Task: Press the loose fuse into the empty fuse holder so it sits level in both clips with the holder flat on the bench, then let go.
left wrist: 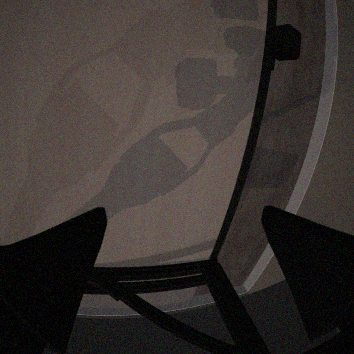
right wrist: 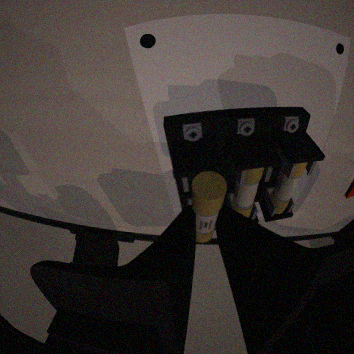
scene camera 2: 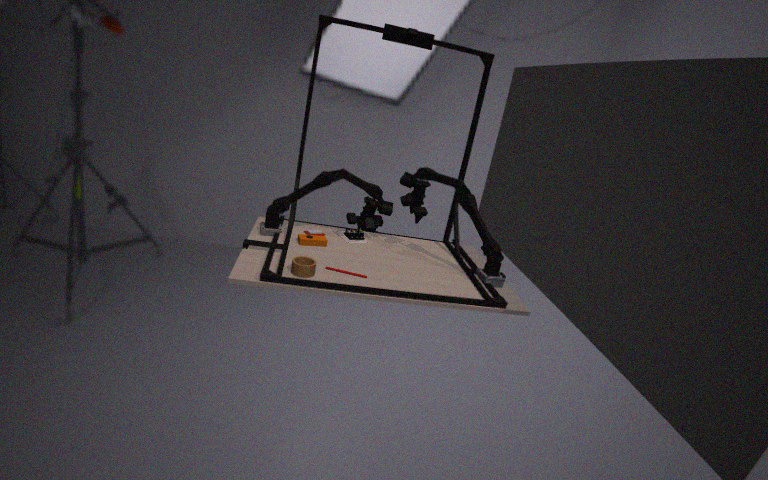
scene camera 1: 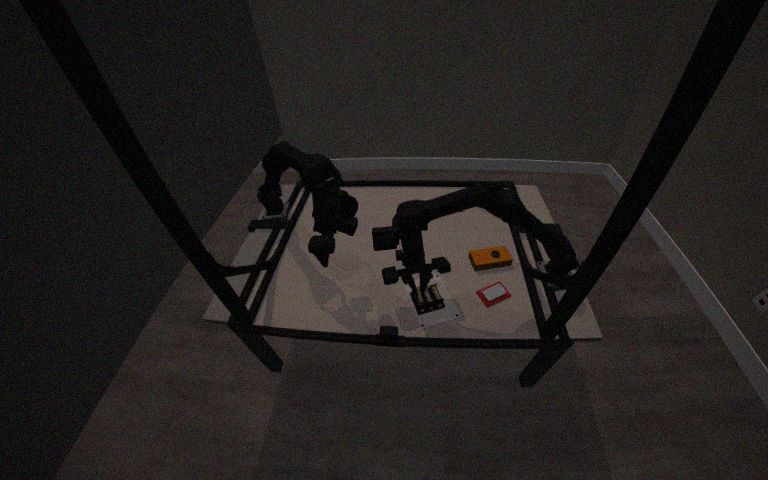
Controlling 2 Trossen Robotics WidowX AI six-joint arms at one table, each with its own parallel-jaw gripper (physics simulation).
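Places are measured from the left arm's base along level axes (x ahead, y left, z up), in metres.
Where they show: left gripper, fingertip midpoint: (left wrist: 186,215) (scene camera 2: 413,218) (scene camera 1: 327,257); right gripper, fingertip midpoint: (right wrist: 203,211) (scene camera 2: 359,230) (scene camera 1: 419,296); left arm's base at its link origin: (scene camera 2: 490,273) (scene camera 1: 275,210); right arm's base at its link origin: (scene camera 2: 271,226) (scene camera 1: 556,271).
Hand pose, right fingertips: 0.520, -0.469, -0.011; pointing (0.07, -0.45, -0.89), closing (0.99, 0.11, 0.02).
Observation:
Each offset is from my right fingertips to the top centre of the thing, as dx, dy, dz.
The black fuse holder (scene camera 1: 430,309) (right wrist: 225,150) is on a pale plate (scene camera 1: 447,318) (right wrist: 200,57); the holder also shows in scene camera 2 (scene camera 2: 354,235). Two yellow-capped fuses @[+0.026, +0.006, -0.004] (right wrist: 247,190) @[+0.053, +0.012, -0.004] (right wrist: 287,190) sit in its middle and right bays in the right wrist view. My right gripper (right wrist: 203,211) is shut on the loose fuse @[+0.000, +0.003, +0.012] (right wrist: 207,197). The fuse's near cap hides much of the left bay; whether it touches the clips I cannot tell. My left gripper (scene camera 1: 324,263) (scene camera 2: 418,220) (left wrist: 186,215) is open and empty, raised away from the holder.
An orange box @[+0.261, +0.137, -0.003] (scene camera 1: 481,260) (scene camera 2: 312,241) with a dark round spot and a red-edged white card @[+0.232, +0.004, -0.023] (scene camera 1: 494,292) lie beside the holder. A brown round container @[+0.338, +0.463, +0.013] (scene camera 2: 303,271) and a red stick @[+0.156, +0.445, -0.031] (scene camera 2: 346,272) lie farther off. A black frame bar (scene camera 1: 322,337) runs along the table edge.

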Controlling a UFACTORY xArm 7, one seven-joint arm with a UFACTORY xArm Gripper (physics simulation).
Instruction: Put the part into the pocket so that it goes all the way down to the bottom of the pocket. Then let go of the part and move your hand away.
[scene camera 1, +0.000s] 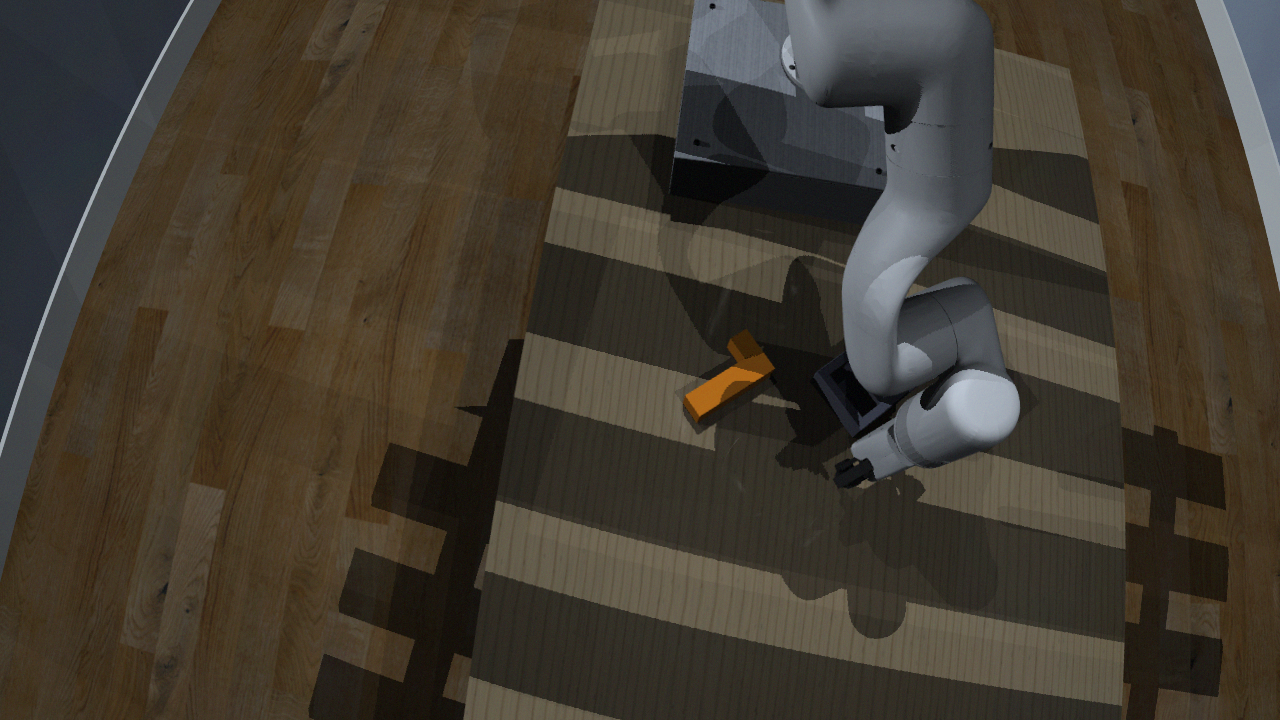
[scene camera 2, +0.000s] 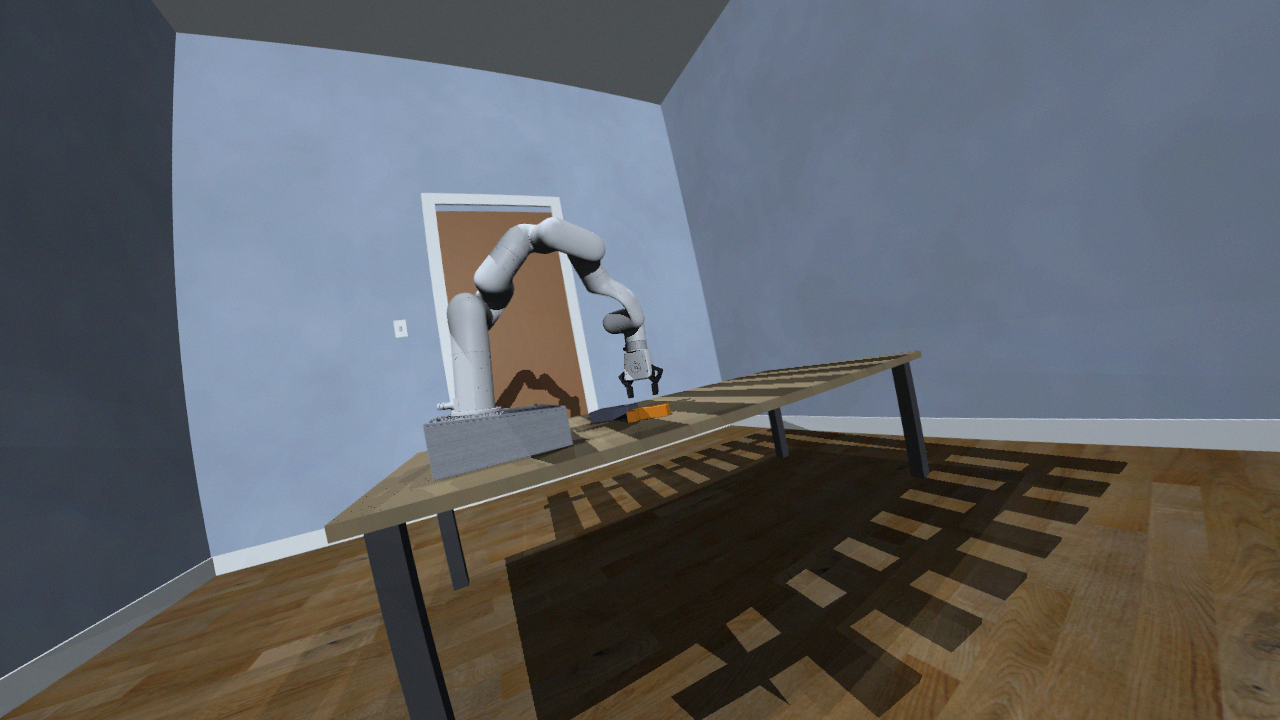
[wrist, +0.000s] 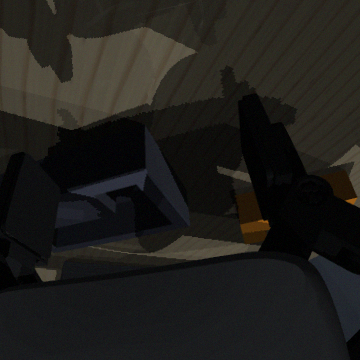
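Pixels of known places: gripper, fingertip midpoint: (scene camera 2: 643, 396) (wrist: 134, 146); arm's base at its link origin: (scene camera 2: 476, 413).
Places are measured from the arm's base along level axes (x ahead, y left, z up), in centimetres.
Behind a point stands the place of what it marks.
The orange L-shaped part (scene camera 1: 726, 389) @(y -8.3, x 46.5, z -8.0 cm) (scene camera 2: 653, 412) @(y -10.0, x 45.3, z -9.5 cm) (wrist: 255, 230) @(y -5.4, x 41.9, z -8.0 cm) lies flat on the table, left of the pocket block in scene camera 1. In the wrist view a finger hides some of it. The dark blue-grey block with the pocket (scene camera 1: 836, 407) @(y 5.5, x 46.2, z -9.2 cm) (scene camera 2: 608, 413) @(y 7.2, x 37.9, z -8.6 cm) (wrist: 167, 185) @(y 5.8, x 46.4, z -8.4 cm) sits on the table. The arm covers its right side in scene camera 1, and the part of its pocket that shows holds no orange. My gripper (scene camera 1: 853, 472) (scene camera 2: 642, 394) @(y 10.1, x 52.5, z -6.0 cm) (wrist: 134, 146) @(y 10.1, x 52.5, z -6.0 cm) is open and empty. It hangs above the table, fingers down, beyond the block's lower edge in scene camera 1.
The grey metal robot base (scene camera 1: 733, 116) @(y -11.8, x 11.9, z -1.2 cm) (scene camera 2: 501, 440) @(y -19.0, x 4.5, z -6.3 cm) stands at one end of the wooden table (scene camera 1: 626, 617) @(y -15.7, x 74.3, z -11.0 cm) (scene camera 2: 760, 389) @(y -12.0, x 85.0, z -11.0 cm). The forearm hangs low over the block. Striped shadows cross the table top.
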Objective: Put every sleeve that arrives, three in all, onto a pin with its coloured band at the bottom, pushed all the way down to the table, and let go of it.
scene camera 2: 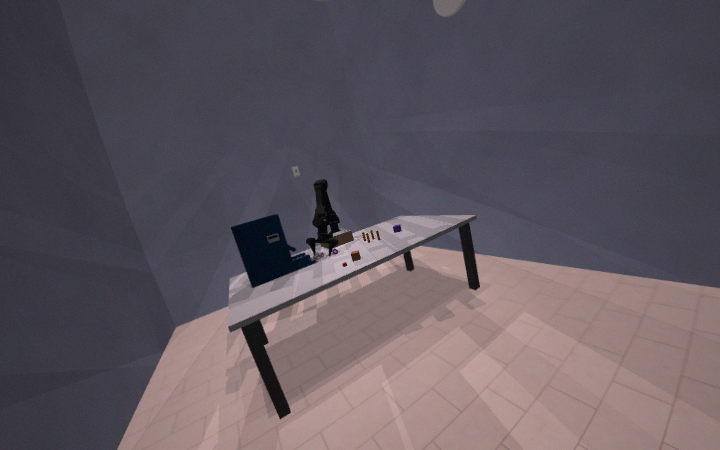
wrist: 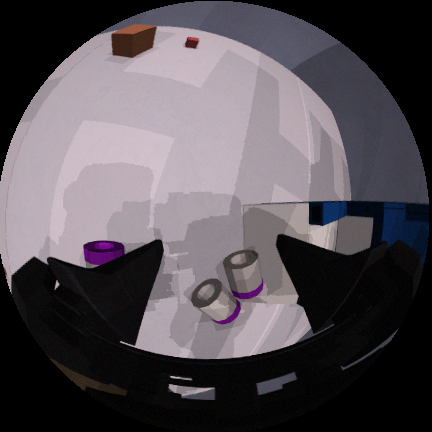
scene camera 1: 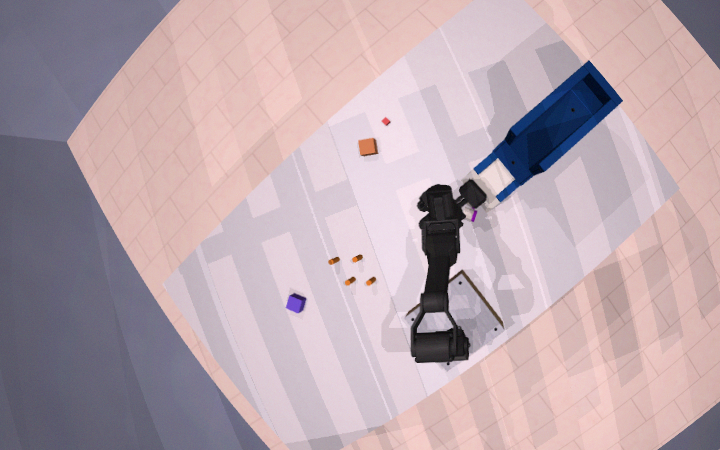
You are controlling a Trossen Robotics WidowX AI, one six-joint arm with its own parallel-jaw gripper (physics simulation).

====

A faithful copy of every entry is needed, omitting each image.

Task: Press the loose fuse into the empty fuse holder so it sits level in both clips with the holder flat on the bench, then let go.
left wrist: 
right wrist: 
scene camera 2: 
scene camera 1: 
Controlling 2 Trossen Robotics WidowX AI six-joint arms at one table, each with its own parallel-jaw gripper (physics simulation).
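Places are measured from the left arm's base along level axes (x ahead, y left, z up), in metres.
Where they show: left gripper, fingertip midpoint: (left wrist: 186,215) (scene camera 2: 413,218) (scene camera 1: 327,257); right gripper, fingertip midpoint: (right wrist: 203,211) (scene camera 2: 359,230) (scene camera 1: 419,296); left arm's base at its link origin: (scene camera 2: 490,273) (scene camera 1: 275,210); right arm's base at its link origin: (scene camera 2: 271,226) (scene camera 1: 556,271).
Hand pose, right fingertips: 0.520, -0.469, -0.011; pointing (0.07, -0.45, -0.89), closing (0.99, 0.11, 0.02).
Observation:
Each offset is from my right fingertips to the top centre of the thing, as dx, dy, dz.
The black fuse holder (scene camera 1: 430,309) (right wrist: 225,150) is on a pale plate (scene camera 1: 447,318) (right wrist: 200,57); the holder also shows in scene camera 2 (scene camera 2: 354,235). Two yellow-capped fuses @[+0.026, +0.006, -0.004] (right wrist: 247,190) @[+0.053, +0.012, -0.004] (right wrist: 287,190) sit in its middle and right bays in the right wrist view. My right gripper (right wrist: 203,211) is shut on the loose fuse @[+0.000, +0.003, +0.012] (right wrist: 207,197). The fuse's near cap hides much of the left bay; whether it touches the clips I cannot tell. My left gripper (scene camera 1: 324,263) (scene camera 2: 418,220) (left wrist: 186,215) is open and empty, raised away from the holder.
An orange box @[+0.261, +0.137, -0.003] (scene camera 1: 481,260) (scene camera 2: 312,241) with a dark round spot and a red-edged white card @[+0.232, +0.004, -0.023] (scene camera 1: 494,292) lie beside the holder. A brown round container @[+0.338, +0.463, +0.013] (scene camera 2: 303,271) and a red stick @[+0.156, +0.445, -0.031] (scene camera 2: 346,272) lie farther off. A black frame bar (scene camera 1: 322,337) runs along the table edge.
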
Controlling a UFACTORY xArm 7, one seven-joint arm with a UFACTORY xArm Gripper (physics simulation).
Instruction: Put the part into the pocket so that it goes all the way down to the bottom of the pocket. Then let go of the part and move your hand away.
[scene camera 1, +0.000s] 
[scene camera 2, +0.000s] 
[wrist, +0.000s] 
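Pixels of known places: gripper, fingertip midpoint: (scene camera 2: 643, 396) (wrist: 134, 146); arm's base at its link origin: (scene camera 2: 476, 413).
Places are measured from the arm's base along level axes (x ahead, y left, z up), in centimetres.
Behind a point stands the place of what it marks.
The orange L-shaped part (scene camera 1: 726, 389) @(y -8.3, x 46.5, z -8.0 cm) (scene camera 2: 653, 412) @(y -10.0, x 45.3, z -9.5 cm) (wrist: 255, 230) @(y -5.4, x 41.9, z -8.0 cm) lies flat on the table, left of the pocket block in scene camera 1. In the wrist view a finger hides some of it. The dark blue-grey block with the pocket (scene camera 1: 836, 407) @(y 5.5, x 46.2, z -9.2 cm) (scene camera 2: 608, 413) @(y 7.2, x 37.9, z -8.6 cm) (wrist: 167, 185) @(y 5.8, x 46.4, z -8.4 cm) sits on the table. The arm covers its right side in scene camera 1, and the part of its pocket that shows holds no orange. My gripper (scene camera 1: 853, 472) (scene camera 2: 642, 394) @(y 10.1, x 52.5, z -6.0 cm) (wrist: 134, 146) @(y 10.1, x 52.5, z -6.0 cm) is open and empty. It hangs above the table, fingers down, beyond the block's lower edge in scene camera 1.
The grey metal robot base (scene camera 1: 733, 116) @(y -11.8, x 11.9, z -1.2 cm) (scene camera 2: 501, 440) @(y -19.0, x 4.5, z -6.3 cm) stands at one end of the wooden table (scene camera 1: 626, 617) @(y -15.7, x 74.3, z -11.0 cm) (scene camera 2: 760, 389) @(y -12.0, x 85.0, z -11.0 cm). The forearm hangs low over the block. Striped shadows cross the table top.
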Objective: Put every sleeve that arrives, three in all, onto a pin with its coloured band at the bottom, pushed all the way down to the table, and let go of it.
scene camera 2: 
wrist: 
scene camera 1: 
You are controlling a Trossen Robotics WidowX AI, one six-joint arm with its own parallel-jaw gripper (physics simulation).

Nothing more is needed to complete the output.